A. is the fantasy beyond the phone. His words, thoughts, mind, his voice---they tell my sould that my other half is out there. ( I wrote so many of my early blogs...erotic poetry based on the feelings I had after speaking with him.) I could be loved, cherished and independant all at once. My passion could be reciprocated fully. But it is all fantasy as the 2000 miles and border of countries and so much like our touch and smell elude us. But when he speaks french, I melt into liquid heat. His voice alone make me burn. When he says he needs me, wants me happy, wants all of me to be his ALWAYS....my mind, heart, body and sould cry out with dreams that it was true. He tells me that we have a connection that is insermoutable, that reality and fantasy cross over in our case....even if it doesn't the fantasy is amazing. A. is my personal romance novel hunk/hero. I feel out of his league and vulnerable and yet more myself and alive with passion when I speak with him. I beg for him openly and hide little of myself from him. He makes my emotions surge.
I read the "Lost Girls" by Alan Moore on his advisement and actually bought myself a hard bound edition as I enjoyed the erotics tales so much. I am happy I have found him and others to help me in my journey. Expressing myself without hinderence could enhance my marriage or at least future relationships.
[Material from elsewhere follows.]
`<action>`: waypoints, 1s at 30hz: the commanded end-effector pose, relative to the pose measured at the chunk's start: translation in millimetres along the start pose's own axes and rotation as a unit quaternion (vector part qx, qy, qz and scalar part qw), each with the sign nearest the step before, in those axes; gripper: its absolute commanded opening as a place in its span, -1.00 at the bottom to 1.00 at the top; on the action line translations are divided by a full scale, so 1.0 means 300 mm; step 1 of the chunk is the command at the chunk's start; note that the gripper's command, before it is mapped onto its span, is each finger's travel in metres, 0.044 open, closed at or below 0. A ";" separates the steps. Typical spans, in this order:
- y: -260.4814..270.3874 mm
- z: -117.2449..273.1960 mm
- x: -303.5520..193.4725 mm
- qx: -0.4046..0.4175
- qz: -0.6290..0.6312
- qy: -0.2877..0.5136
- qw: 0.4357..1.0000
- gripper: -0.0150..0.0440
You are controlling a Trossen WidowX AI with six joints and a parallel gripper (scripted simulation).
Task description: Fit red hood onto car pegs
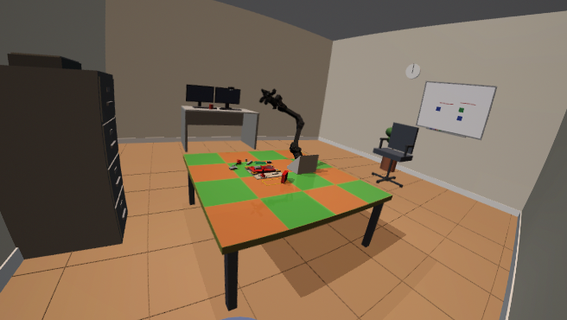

S. is my good Christian friend, 29 yr. old virgin, snowflake white to the point that I feel talking with him probably stains his soul. He is old world charm and chivalry, intelligent and most of all strictly moral. I love that he doesn't waver, he is a rock when I am a raging storm. I have found true people that open up my life and make me look at what I truly value in myself, others and life as a whole.
Though times are hard at times, I am luck to breath each day!